The researchers have countered other 'predictable' city and analyst comment, which has been 'sceptical' and 'damning about its modest objectives'.
"I believe investment Next Generation Access (NGA) is essential for BT and it should generate a good return for decades to come," said Tim Johnson, chief analyst at Point Topic.
"On the other hand, if BT doesn't renew its local loop infrastructure its existing copper network will be worth only scrap value within 10 years."
Johnson reckons that, while he understands BT's focus on consumer broadband as the driver for NGA, it is misleading as an upgraded network will provide much wider benefits and revenues than just better broadband services.
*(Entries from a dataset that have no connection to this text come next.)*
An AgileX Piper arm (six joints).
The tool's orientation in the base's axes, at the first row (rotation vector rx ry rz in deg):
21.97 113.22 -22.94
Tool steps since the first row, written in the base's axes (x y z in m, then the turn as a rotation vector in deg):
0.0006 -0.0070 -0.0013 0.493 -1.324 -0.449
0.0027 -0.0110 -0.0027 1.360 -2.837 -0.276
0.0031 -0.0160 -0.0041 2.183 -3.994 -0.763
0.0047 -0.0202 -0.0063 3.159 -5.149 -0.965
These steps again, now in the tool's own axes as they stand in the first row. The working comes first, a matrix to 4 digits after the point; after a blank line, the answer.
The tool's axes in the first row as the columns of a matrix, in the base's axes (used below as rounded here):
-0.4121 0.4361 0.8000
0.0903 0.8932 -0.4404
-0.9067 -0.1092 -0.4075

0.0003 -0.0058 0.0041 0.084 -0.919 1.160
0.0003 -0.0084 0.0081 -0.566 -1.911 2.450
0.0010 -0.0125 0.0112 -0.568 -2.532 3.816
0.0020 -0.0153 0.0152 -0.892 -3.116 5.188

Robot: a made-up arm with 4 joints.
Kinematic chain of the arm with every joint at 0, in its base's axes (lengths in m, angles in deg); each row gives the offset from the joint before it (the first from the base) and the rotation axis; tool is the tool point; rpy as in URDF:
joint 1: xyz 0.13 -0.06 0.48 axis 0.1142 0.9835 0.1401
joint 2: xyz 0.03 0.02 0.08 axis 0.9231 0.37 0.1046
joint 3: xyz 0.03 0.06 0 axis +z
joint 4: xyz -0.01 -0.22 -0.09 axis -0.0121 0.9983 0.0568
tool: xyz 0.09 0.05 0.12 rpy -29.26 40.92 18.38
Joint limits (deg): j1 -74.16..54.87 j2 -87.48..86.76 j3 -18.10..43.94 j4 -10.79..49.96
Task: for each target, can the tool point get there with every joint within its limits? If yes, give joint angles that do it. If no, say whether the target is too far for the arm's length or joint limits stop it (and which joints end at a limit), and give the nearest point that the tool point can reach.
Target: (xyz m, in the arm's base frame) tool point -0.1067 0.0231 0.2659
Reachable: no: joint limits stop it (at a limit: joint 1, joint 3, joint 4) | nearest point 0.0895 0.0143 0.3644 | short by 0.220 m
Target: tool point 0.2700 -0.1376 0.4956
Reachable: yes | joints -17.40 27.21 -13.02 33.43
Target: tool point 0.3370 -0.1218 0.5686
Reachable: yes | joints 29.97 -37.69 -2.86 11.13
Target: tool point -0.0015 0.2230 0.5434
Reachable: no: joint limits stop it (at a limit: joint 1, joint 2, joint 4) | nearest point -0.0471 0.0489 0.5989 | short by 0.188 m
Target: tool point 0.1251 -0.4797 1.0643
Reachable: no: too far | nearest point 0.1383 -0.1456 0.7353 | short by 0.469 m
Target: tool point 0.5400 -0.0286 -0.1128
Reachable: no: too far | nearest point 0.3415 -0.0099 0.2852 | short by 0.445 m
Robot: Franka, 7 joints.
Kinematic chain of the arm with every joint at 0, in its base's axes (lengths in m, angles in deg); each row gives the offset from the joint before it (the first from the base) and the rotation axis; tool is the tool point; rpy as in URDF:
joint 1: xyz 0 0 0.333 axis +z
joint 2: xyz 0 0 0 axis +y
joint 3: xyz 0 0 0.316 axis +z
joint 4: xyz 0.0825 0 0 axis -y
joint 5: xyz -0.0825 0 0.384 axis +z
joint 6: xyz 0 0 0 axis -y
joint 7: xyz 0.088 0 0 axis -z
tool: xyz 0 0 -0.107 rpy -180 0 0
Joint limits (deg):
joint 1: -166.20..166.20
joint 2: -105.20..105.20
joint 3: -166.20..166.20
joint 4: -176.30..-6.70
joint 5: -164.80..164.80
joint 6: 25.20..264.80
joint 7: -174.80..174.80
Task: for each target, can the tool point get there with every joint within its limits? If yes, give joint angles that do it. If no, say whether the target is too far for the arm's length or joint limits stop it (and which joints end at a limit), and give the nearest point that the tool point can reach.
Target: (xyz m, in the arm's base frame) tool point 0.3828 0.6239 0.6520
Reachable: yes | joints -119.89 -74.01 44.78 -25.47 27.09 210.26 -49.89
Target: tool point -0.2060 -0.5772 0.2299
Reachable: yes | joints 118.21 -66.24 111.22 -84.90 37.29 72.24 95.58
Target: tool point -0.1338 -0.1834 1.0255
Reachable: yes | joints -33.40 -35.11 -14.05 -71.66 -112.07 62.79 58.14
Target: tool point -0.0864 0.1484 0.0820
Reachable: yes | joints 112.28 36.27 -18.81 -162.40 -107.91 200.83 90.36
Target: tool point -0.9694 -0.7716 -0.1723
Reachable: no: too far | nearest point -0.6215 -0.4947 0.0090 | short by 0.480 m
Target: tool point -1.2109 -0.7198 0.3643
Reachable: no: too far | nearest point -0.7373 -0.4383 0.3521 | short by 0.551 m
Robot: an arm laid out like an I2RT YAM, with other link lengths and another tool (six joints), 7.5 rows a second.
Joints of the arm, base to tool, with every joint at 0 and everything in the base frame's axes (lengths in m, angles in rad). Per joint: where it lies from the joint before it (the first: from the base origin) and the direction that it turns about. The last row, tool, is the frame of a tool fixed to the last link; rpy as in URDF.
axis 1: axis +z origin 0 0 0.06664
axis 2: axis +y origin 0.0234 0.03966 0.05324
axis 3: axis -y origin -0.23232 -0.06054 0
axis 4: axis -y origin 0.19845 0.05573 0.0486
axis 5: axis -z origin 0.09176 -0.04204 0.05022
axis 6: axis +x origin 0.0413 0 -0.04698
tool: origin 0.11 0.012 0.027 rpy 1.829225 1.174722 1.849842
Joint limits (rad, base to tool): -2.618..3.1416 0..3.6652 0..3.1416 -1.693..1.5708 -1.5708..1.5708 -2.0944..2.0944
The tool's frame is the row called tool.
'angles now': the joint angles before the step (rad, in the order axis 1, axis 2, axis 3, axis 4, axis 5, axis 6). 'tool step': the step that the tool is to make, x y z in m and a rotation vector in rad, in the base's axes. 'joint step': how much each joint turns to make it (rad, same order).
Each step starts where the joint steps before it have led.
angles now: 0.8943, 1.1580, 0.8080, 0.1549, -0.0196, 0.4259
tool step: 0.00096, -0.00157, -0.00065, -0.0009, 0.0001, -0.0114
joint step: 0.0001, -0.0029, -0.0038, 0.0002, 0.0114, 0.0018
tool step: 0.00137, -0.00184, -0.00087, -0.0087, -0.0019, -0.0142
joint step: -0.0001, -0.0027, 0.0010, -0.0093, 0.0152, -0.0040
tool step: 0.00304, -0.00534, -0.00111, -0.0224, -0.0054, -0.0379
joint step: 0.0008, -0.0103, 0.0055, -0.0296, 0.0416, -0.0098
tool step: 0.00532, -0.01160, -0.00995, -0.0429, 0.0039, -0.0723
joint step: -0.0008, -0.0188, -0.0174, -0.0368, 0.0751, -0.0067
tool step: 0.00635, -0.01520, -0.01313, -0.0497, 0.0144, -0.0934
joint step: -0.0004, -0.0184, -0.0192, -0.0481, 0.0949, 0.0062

"Fibre in the local loop, combined with BT’s 21CN [twenty-first century network] project, allows BT to provide a complete IP [internet protocol]-based telecoms environment to the end user. Customers should get more flexibility for less cost and dreams like seamless fixed-mobile convergence will become reality," says Johnson.
Considering return on investment, Johnson reckons that "by offering new and better services, saving on operating costs and having a relatively low capital cost to recover, BT stands to make good margins on this first phase of its next-generation investment."
Johnson points out that if BT can make its target of covering 40 per cent of the homes in the UK for £1.5bn, the cost would be approximately £150 per household.
"We estimate they would need to earn only about £3 per month per household for a good return," he said.
"Of course, even £3 a month would be a heavy extra burden to put on the price of broadband services. But the £3 is for the partial replacement of what broadband customers are already buying, not for something additional."
Furthermore, BT will reap a host of other benefits and cost savings to help offset these costs, therefore the investment shouldn't have to increase the cost of broadband overall and people will get a lot more for their money.
Although there are regulatory concerns, these seem to be based not so much on current regulation, but rather on the fear that the rules will be changed to undermine the business case for fibre.
Johnson reckons that BT is using the call for faster broadband as a way of ensuring NGA roll out is not hampered by excessive legislation, it will be just like any other cycle of renewal in a utility network.